### Action item:
Your response should consist of the entire listing, transcribed exactly, with every image left out.

### Data extract:
BEGIN

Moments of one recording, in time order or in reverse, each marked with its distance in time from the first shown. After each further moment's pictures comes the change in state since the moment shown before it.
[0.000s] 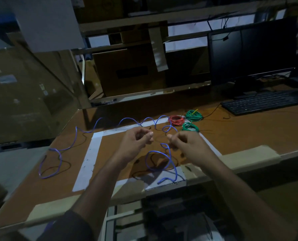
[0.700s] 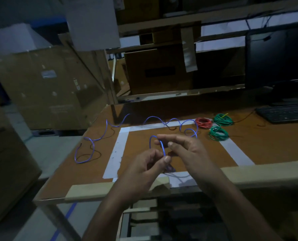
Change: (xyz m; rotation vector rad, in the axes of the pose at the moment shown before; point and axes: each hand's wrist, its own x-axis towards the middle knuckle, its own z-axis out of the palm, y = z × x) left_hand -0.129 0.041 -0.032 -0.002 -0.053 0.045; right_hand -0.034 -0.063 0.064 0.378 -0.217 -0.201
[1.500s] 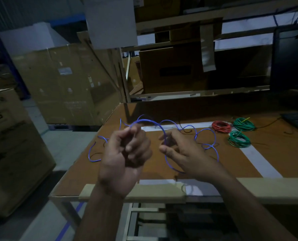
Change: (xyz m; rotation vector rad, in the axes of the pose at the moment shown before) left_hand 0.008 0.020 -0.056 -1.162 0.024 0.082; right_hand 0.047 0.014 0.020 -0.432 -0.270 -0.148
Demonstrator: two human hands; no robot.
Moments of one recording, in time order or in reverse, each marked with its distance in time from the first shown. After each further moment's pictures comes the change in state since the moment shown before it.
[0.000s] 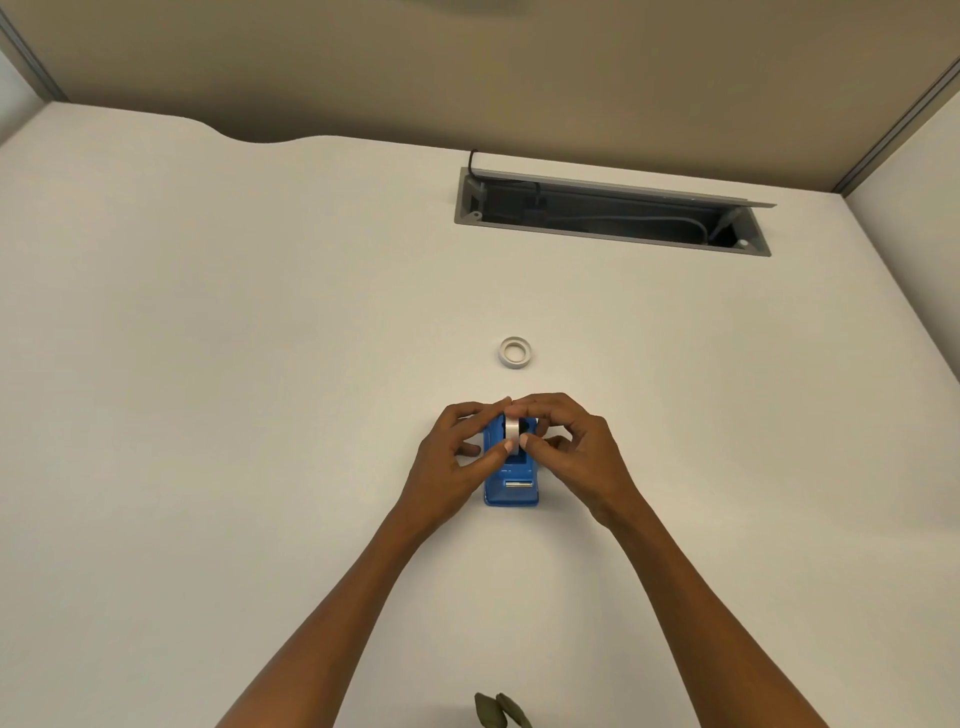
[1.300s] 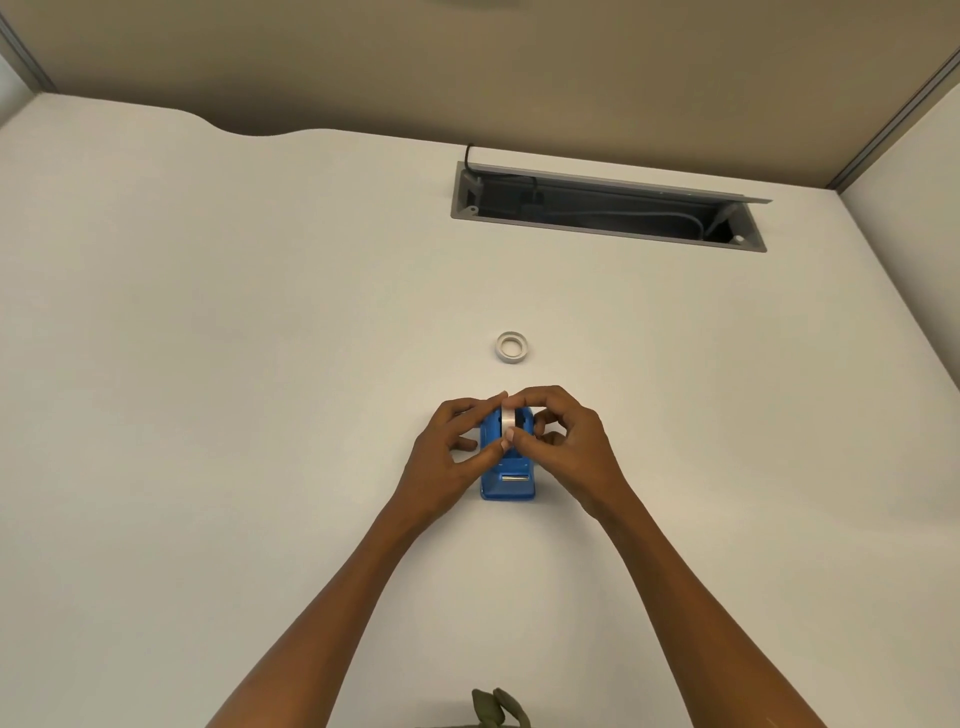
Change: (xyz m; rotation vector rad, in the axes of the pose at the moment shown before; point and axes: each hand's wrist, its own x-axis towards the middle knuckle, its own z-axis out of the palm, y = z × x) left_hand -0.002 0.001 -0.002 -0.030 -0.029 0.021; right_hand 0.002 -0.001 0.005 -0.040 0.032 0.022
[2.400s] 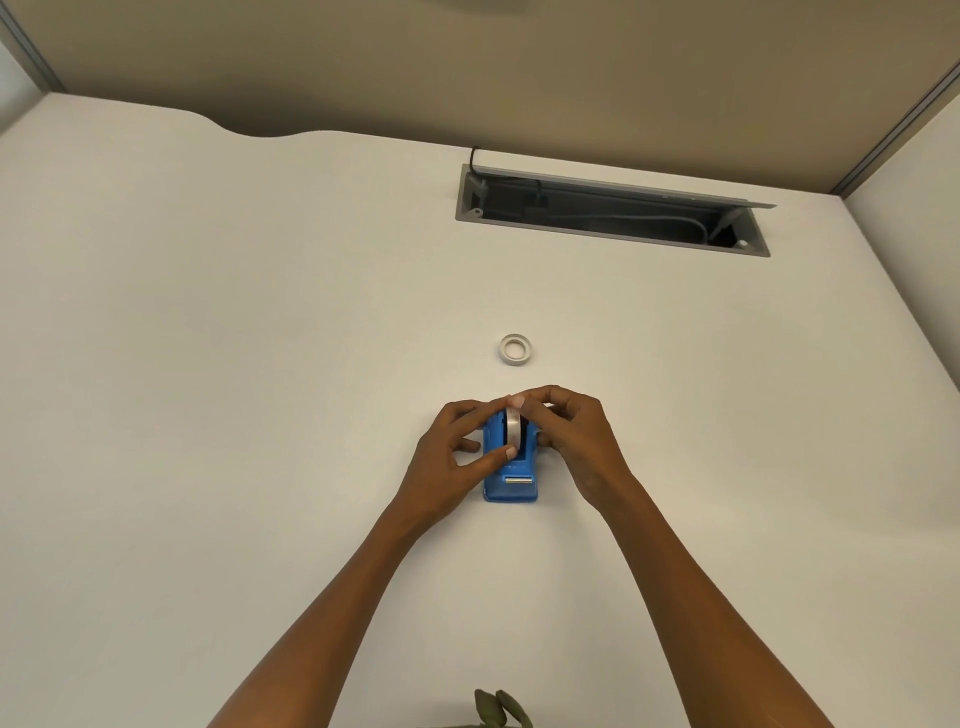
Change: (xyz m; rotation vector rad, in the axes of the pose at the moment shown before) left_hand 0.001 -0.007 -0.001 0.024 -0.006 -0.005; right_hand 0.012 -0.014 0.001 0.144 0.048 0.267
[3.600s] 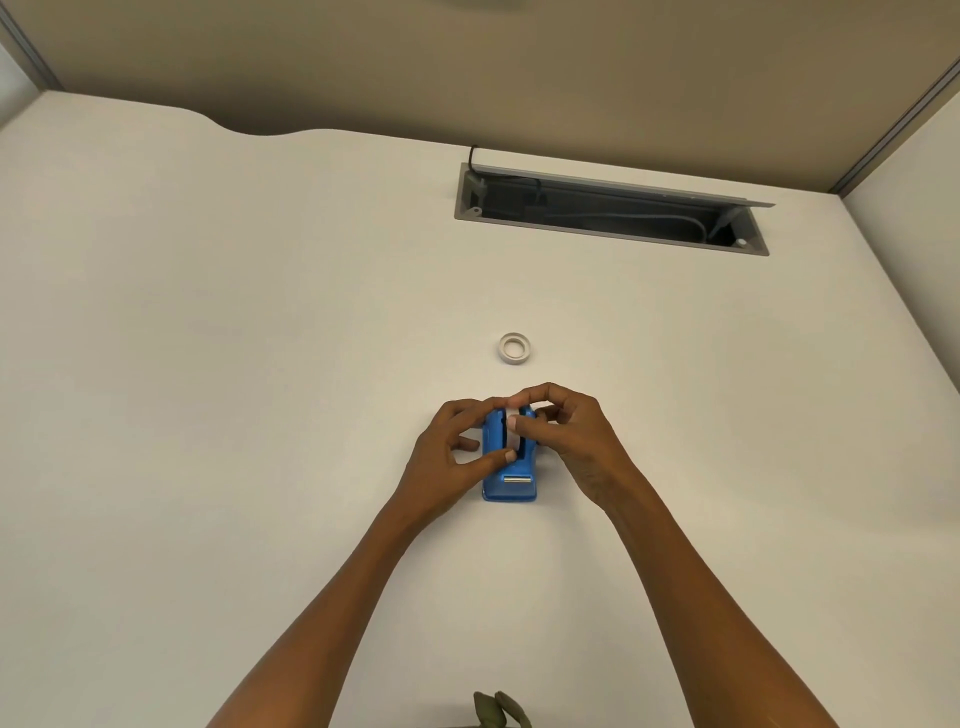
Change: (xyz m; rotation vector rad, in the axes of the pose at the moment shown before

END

### Solution for this problem:
Moments of one recording, in time order or in reverse, each marked with its distance in time from the first shown. After each further moment's pictures comes the change in state since the moment shown before it.
[0.000s] 
[0.700s] 
Change: (xyz m; rotation vector rad, in the axes of the pose at the moment shown before; point and axes: each hand's wrist, its own x-axis towards the middle knuckle, its own z-axis out of the palm, y = z × x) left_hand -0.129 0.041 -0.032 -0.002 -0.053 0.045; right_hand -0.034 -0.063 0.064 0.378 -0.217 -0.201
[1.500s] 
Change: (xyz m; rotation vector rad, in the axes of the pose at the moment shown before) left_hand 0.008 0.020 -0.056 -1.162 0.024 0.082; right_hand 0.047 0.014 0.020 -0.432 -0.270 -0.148
Demonstrator: two human hands; no robot.
Moments of one recording, in time order or in reverse, each marked with its distance in time from the first shown. After each further moment's pictures comes the change in state since the moment shown before it.
[0.000s] 
[1.300s] 
Change: (xyz m; rotation vector rad, in the axes of the pose at the moment shown before; point and axes: each hand's wrist, its own x-axis towards the middle knuckle, its own z-axis out of the palm, y = z × x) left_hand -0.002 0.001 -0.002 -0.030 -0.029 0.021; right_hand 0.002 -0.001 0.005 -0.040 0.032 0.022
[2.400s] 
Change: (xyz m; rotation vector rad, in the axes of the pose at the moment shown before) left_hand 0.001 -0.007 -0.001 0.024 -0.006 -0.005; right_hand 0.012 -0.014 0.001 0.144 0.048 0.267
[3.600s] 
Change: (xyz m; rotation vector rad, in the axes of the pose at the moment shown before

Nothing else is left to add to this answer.